In Manchester, we talked about how it’s essential not to rely on one or two group leaders as that can’t work forever for them, or for you. That system will always break down, and that could happen when you need it most. We discussed skilling-up ‘cells’ of the group in different areas of legal information or local support networks, or reaching out to new allies in the region, or practical things like helping each other speak to lawyers or look after the children at crucial times.
All of these principles, all of these tips learned from across the years and across the UK, with brilliant recent examples of practical solidarity from our network of community groups, will be included in the new version of our Toolkit – a guide to navigating the bewildering asylum and immigration system, and taking action for your right to stay.

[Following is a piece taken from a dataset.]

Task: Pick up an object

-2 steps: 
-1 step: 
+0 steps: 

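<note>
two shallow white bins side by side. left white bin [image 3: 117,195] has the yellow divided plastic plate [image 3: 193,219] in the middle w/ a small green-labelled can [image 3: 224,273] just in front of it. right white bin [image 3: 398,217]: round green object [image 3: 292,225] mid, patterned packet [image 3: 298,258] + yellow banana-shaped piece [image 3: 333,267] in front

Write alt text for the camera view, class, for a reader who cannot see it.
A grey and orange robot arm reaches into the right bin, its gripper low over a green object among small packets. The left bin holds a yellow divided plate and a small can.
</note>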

We’re currently crowdfunding in order to be able to produce this essential resource, and at the time of writing we’re 40% of the way to reaching our £10,000 target (we’ve raised over £4,100 in just 12 days). We’ve been overwhelmed by everyone’s support – their donations, and the lovely words people have said about our work. With this amount of money raised, we will be able to produce a brand new online Toolkit, but we need to raise more in order to be able to produce the hardcopy versions – the books – that community groups value so much. If you are able to contribute, or can pass the appeal on to someone who can, we would be very grateful.
We can’t wait to go back to run our next training session in Manchester – and we hope we will be laden down with many copies of the brand new crowdfunded Toolkit!